Exercise description:
Your task is to give the listing below back word for word, pictures excluded.

Source data:
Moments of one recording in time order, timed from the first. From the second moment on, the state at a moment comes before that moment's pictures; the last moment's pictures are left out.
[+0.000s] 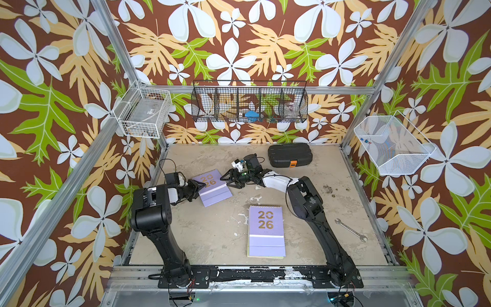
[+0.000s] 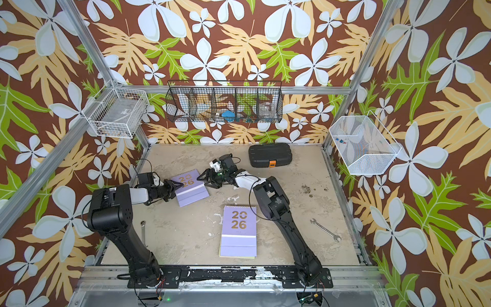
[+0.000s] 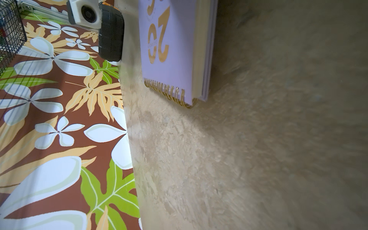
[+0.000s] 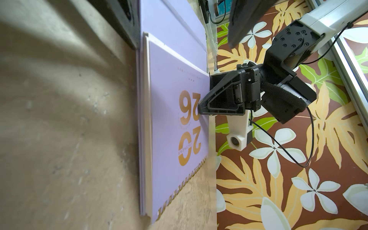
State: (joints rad) left arm 0.24 1.88 0.87 0.11 0.74 -0.83; right arm 0.63 2.53 1.92 0.01 -0.83 0.98
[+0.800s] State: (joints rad) left arm 0.19 1.67 0.74 0.34 0.85 -1.18; right arm 0.52 2.15 1.56 0.12 -0.81 0.99
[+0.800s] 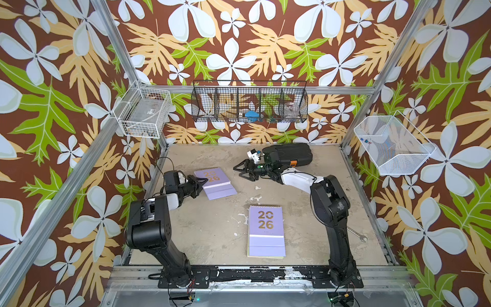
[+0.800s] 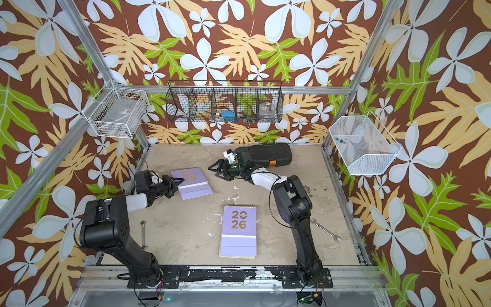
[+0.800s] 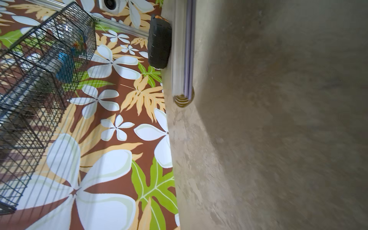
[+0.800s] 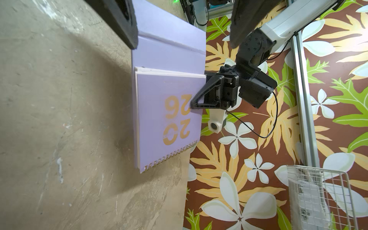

Written solution:
Moments of one recording in time order, timed from the first. From the second moment on, the state at a moment comes before that moment's pictures; the last moment's pictures are left out.
[+0.000s] 
[+0.000s] 
[+0.000s] 
[+0.000s] 
State: (joints rad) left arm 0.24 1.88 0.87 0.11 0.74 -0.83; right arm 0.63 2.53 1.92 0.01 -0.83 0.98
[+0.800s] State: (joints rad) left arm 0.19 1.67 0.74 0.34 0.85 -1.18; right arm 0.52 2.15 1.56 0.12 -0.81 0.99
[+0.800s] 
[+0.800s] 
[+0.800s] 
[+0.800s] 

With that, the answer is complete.